Однако в тот день Луиджи Грото сидел неподвижно потому, что напротив находился его старый друг Якопо Робусти и писал его портрет. Художник воссоздавал образ своего друга таким, каким тот предстал перед его глазами. Поэт был в длинном черном плаще, отороченном серым мехом, в каждой руке держал книгу, глаза его были закрыты. Якопо пытался передать таким образом мир сокровенный, тайный, отобразить который еще не удавалось ни одному художнику, — мысли человека, смотрящего внутрь себя. Справа от поэта он изобразил оконный проем. Желтый свет, льющийся снаружи, свет заходящего солнца, резко контрастировал с мрачным грозовым небом.
Луиджи, услышав, что его друг прервал работу, попросил:
— Якопо, подойди к окну и скажи мне, пожалуйста, что ты видишь на лицах прохожих.
— Я вижу уныние, вижу горе тех, кто потерял жену, мужа или детей в этой страшной эпидемии.
— А еще что-нибудь видишь, Якопо?
— Что же еще я должен видеть?
— Может, если ты посмотришь повнимательнее на прохожих, ты увидишь и другое страдание, вызванное еще большими потерями?
— Что ты хочешь этим сказать, Луиджи? — удивился Якопо.
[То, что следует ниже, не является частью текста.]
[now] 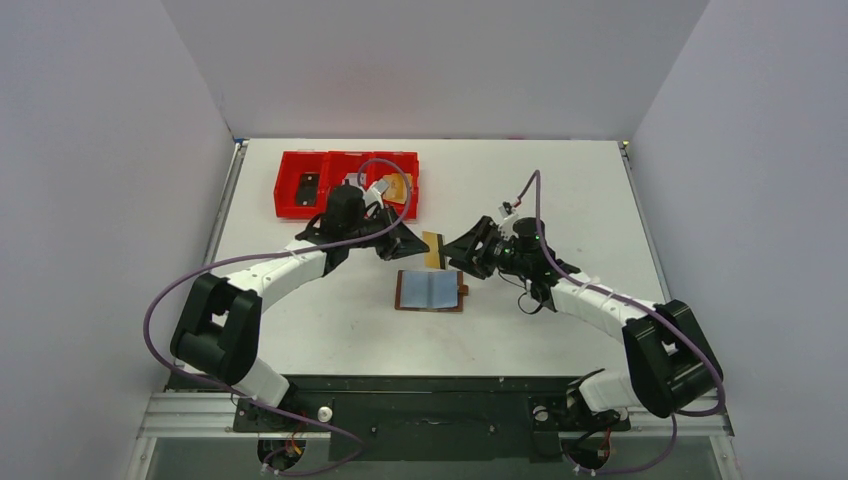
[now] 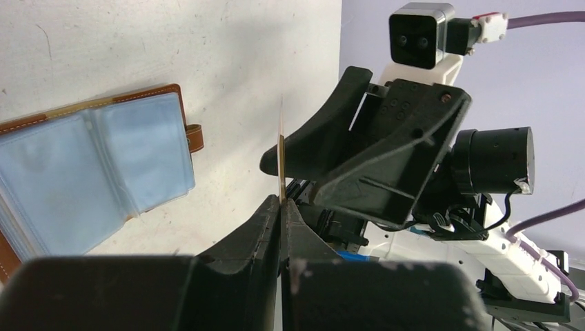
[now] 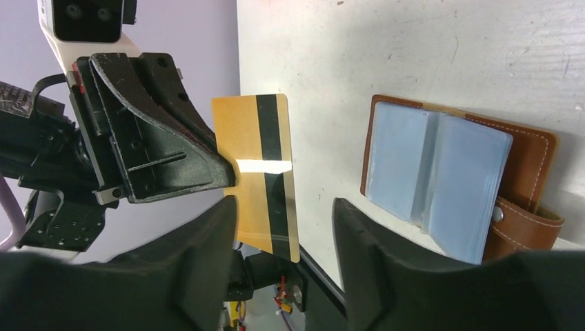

— Глаза мои слепы, но сердце чуткое, и я угадываю во взглядах проходящих мимо людей, что гораздо больше, чем своих близких, они оплакивают скорую и неминуемую гибель той, что совсем недавно называлась Светлейшей. Посмотри, в каком плачевном состоянии наш город. Куда девались величие, гордость, осознание своего предназначения? Где честолюбивые устремления? Какие победы ждут нас в будущем? Кому мы еще внушаем страх? Ты и я, мы уже старики и скоро покинем этот мир, но Венеция тоже старушка. Силы ее на исходе, а эта эпидемия еще больше ее ослабила. Быть может, Якопо, мы не увидим этого при жизни, но республику, без сомнения, ждет конец. Только Тициан еще создавал иллюзию, что общество уверенно смотрит в будущее, но теперь, когда и его унесла проклятая чума, ты стал величайшим из ныне живущих художников, а твои произведения, судя по тому, что ты о них говоришь, отражают лишь боль и тревогу.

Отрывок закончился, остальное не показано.